*DIRECTIONS FOR THIS TASK*:
Please report how many lines in the records below contain the word "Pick", giving only that number.

DATA FOR THE TASK START

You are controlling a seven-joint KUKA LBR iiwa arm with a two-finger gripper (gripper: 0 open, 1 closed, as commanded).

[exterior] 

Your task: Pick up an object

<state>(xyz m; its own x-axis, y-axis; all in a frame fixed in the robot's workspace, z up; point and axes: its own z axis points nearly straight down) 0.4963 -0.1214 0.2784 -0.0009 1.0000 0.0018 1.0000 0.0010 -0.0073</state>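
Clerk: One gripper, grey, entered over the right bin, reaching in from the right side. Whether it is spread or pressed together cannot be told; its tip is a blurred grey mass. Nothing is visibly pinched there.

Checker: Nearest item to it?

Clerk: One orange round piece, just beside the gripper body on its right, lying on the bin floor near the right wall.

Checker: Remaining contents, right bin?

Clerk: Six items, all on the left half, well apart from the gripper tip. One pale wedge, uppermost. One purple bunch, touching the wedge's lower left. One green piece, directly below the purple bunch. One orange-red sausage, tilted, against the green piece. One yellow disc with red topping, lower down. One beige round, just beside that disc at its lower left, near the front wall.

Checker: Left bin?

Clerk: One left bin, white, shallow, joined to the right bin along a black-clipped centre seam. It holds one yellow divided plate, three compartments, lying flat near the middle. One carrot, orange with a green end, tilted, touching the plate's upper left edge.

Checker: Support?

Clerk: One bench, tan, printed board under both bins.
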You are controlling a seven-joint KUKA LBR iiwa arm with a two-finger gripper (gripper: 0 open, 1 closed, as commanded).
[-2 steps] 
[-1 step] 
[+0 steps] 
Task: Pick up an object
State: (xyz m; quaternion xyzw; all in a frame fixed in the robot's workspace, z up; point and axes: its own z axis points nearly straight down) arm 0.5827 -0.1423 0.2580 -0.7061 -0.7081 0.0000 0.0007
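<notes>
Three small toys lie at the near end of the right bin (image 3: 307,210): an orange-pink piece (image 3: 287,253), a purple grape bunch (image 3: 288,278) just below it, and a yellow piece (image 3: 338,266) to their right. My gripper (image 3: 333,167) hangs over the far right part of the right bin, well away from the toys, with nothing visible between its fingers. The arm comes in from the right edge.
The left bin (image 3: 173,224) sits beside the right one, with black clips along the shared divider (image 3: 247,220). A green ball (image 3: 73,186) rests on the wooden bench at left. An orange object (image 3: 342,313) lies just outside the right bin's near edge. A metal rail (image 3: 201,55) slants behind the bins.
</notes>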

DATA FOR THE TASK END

*RESPONSE*:
2